我的房間裡堆著很多奇怪的東西。
一個失靈的鬧鐘,不再催促任何時間;一張早就過期的遊樂園門票,無法到達任何樂園、幾片捲曲發黃的銀杏葉,只是逝去的生命。
我不知道自己為什麼總喜歡留這些東西。也許是因為害怕時間帶走它們,抑或是害怕時間帶走我。
今年的春天來得很早。操場邊的櫻花一次性點燃,一夜之間,白粉色的火焰在枝頭燒得耀眼。風吹過來,花瓣像雪般漫天飛舞,落在肩膀上,落在書本間,落在同學的髮絲間。有人用手機拍照,有人撿起花瓣裝進玻璃瓶,有人乾脆在樹下靜坐,仰著頭讓花瓣落滿頭髮。

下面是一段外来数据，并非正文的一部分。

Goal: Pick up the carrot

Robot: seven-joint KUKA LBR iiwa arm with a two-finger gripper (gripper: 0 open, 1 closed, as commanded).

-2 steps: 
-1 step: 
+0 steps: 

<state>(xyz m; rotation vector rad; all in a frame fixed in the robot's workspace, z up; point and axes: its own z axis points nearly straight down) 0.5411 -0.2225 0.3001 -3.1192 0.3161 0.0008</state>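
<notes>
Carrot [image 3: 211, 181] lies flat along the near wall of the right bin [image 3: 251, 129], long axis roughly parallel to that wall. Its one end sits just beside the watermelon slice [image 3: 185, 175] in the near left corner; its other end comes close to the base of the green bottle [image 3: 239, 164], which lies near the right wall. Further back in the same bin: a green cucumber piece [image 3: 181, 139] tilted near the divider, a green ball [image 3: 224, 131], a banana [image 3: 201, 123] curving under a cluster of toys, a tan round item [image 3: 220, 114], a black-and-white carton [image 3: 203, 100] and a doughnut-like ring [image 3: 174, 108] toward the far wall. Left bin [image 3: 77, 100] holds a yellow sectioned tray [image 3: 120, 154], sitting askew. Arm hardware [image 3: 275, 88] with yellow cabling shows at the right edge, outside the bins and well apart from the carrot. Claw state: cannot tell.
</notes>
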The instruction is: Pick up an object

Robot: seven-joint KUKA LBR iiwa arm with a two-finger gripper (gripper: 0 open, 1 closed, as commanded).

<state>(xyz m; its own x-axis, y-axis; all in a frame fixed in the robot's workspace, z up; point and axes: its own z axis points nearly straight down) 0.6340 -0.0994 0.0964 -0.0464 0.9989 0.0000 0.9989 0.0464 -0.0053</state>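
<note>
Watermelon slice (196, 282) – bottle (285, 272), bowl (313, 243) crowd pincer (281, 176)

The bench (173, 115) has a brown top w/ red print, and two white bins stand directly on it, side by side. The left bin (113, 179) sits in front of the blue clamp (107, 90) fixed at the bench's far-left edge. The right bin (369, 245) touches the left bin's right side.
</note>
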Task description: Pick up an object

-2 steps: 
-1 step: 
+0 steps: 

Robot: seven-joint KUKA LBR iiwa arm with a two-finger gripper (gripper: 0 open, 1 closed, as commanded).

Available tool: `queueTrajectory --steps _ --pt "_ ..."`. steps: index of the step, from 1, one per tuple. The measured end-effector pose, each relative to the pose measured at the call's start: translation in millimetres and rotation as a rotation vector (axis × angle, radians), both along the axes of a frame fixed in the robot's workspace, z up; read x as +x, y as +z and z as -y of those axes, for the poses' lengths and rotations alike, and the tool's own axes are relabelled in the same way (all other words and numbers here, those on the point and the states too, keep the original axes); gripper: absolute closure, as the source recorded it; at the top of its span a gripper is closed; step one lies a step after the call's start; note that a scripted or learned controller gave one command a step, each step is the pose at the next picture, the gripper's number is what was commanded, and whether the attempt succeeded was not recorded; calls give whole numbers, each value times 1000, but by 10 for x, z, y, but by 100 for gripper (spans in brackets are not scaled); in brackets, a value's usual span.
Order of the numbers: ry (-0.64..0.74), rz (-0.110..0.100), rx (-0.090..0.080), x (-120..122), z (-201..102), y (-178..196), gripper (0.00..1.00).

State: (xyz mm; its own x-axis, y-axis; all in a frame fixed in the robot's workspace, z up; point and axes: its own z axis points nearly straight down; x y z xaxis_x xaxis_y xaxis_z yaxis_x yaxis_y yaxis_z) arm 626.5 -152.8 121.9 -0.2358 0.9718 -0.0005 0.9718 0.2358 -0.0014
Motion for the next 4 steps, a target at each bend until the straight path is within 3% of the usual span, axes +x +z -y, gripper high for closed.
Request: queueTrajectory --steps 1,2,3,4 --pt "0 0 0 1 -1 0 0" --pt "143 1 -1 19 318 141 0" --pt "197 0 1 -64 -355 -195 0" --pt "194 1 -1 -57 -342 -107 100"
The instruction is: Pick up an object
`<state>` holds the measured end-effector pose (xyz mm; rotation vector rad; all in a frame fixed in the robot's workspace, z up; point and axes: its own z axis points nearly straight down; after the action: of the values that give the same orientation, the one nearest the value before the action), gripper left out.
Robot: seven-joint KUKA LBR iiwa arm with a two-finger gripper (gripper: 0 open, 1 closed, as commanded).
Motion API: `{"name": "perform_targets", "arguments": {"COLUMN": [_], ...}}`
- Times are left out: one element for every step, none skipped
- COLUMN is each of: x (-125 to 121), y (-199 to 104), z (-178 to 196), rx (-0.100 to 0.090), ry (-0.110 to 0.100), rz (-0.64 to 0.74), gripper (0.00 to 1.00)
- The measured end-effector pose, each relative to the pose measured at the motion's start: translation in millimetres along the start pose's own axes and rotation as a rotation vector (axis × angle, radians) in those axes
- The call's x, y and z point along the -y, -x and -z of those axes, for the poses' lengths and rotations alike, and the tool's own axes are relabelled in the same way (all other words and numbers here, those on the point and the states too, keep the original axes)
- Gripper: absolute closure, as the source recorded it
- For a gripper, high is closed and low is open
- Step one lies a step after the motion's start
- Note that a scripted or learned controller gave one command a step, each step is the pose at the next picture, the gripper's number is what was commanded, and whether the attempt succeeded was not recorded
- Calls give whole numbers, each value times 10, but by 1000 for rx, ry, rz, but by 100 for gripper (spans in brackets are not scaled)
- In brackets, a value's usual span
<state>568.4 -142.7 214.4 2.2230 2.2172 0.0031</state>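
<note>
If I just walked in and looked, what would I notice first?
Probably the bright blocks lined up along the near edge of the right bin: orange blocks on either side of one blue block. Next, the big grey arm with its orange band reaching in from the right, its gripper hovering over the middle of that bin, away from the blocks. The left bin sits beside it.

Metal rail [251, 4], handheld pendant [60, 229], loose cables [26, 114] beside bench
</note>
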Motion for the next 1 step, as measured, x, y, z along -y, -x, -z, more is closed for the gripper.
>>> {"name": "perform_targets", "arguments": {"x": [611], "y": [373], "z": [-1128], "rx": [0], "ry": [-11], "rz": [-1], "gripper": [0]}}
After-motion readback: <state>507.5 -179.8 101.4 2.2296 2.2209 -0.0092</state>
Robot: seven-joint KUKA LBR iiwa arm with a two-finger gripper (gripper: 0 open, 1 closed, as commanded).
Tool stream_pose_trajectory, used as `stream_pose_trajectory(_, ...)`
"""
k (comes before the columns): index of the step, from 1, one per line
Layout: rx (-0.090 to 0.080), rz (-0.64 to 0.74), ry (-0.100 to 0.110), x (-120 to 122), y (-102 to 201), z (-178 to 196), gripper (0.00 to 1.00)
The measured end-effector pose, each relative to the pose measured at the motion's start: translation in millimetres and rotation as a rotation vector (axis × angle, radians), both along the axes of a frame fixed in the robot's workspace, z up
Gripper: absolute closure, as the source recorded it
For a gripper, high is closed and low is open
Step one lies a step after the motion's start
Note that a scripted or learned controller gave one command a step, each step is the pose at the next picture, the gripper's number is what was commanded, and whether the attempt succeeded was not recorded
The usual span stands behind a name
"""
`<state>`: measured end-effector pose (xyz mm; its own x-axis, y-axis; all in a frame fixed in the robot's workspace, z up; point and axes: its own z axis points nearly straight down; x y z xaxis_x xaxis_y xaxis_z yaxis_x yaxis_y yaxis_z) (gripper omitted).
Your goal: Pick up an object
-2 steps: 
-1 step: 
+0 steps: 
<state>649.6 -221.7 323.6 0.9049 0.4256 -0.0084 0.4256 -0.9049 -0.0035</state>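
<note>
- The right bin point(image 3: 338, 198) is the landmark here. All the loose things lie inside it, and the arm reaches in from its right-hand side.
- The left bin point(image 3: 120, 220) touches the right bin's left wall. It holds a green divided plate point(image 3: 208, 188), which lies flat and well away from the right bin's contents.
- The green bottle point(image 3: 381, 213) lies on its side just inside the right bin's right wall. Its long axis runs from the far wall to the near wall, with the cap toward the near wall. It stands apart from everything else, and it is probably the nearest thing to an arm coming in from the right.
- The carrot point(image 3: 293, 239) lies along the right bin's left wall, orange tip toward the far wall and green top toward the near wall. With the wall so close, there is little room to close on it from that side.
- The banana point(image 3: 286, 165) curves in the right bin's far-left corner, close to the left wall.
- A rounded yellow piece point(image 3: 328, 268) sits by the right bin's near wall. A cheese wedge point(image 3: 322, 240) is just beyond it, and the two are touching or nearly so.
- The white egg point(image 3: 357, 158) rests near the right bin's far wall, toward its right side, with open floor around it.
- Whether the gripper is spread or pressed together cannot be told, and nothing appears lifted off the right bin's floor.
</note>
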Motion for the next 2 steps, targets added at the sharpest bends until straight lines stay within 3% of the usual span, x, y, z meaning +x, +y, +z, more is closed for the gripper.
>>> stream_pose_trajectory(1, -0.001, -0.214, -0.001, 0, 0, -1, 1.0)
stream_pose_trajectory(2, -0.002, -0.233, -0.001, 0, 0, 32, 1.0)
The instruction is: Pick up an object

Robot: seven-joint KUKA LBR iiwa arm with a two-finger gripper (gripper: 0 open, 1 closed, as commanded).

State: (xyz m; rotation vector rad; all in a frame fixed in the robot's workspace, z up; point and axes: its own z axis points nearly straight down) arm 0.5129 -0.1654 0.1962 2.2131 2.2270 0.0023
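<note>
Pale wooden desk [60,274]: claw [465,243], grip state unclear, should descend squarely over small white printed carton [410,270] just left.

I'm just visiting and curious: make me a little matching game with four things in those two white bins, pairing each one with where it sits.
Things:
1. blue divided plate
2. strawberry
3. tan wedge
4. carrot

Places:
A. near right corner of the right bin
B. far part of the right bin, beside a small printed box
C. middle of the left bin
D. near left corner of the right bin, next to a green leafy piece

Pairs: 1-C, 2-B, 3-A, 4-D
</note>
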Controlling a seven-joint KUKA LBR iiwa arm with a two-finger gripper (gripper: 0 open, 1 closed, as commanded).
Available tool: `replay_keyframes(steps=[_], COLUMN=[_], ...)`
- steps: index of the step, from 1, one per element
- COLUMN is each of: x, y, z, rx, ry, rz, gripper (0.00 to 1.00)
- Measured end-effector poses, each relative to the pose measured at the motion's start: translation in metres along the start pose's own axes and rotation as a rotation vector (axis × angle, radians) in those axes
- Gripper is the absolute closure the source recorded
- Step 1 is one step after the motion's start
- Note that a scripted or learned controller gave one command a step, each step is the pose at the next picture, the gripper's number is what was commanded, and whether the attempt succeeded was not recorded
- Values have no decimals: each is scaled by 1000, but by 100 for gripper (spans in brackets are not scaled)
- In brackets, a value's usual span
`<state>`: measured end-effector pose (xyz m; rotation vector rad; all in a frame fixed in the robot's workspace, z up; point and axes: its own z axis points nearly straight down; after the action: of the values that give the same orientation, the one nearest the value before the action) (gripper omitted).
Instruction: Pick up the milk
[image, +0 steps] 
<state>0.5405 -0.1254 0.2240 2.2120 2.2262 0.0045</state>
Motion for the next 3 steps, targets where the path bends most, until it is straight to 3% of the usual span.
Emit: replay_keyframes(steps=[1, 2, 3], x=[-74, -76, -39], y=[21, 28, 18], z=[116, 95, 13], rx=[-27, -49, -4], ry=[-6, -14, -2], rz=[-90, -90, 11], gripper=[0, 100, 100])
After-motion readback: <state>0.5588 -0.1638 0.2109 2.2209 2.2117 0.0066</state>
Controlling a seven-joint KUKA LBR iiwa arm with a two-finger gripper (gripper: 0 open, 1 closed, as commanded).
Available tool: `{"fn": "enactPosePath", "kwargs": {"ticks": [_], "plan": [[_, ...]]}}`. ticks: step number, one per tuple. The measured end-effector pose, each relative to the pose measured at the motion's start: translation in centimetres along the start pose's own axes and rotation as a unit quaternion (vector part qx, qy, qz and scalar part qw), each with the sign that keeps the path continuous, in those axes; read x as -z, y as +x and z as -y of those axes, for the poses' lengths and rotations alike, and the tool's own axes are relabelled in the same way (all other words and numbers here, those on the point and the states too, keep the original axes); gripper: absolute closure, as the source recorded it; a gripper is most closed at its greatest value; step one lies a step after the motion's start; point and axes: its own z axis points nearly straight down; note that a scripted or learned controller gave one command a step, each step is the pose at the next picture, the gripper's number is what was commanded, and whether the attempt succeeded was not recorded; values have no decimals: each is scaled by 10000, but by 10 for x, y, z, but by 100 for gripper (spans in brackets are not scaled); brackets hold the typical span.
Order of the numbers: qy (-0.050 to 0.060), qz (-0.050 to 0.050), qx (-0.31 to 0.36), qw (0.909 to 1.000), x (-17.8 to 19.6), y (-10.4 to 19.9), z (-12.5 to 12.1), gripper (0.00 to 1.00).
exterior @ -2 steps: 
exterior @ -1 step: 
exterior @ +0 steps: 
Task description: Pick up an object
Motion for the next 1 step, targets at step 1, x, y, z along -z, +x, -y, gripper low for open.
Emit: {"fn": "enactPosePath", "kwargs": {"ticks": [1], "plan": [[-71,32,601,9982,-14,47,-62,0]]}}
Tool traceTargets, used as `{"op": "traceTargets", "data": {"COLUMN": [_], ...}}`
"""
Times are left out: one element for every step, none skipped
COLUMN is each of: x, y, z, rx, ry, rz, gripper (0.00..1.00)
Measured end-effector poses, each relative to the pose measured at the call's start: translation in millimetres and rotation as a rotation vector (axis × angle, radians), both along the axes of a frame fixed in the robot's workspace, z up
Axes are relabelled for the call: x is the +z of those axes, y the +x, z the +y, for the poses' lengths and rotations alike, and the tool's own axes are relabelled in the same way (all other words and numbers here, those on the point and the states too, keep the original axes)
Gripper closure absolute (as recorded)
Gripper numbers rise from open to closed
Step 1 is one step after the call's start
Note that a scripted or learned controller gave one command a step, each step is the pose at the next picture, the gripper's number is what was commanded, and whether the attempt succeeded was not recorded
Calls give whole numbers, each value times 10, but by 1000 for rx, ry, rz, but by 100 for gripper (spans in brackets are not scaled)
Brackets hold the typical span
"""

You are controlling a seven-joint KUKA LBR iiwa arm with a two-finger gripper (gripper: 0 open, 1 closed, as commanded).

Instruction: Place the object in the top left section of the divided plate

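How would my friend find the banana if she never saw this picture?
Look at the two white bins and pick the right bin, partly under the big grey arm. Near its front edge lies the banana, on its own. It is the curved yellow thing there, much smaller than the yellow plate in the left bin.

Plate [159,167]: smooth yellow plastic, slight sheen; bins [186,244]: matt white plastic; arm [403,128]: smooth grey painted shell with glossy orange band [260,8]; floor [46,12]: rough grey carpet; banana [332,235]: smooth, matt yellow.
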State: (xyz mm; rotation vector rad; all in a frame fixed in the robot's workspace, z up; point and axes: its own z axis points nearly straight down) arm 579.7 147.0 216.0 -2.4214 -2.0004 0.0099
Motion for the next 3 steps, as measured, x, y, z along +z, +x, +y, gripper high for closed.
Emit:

我站在樹下,抬頭望住那團團輕盈的花。忽然很清楚地想——我想把它們留下來。
這個念頭像一粒細沙,掉進心裡,怎麼也抖不掉。於是,我伸手,接住一片剛落下的花瓣。微涼,帶著一點甜香。我試著放進嘴裡,花瓣輕得幾乎沒有重量,在舌尖化成一股淡淡的苦意,像春天裡最後一場寒潮。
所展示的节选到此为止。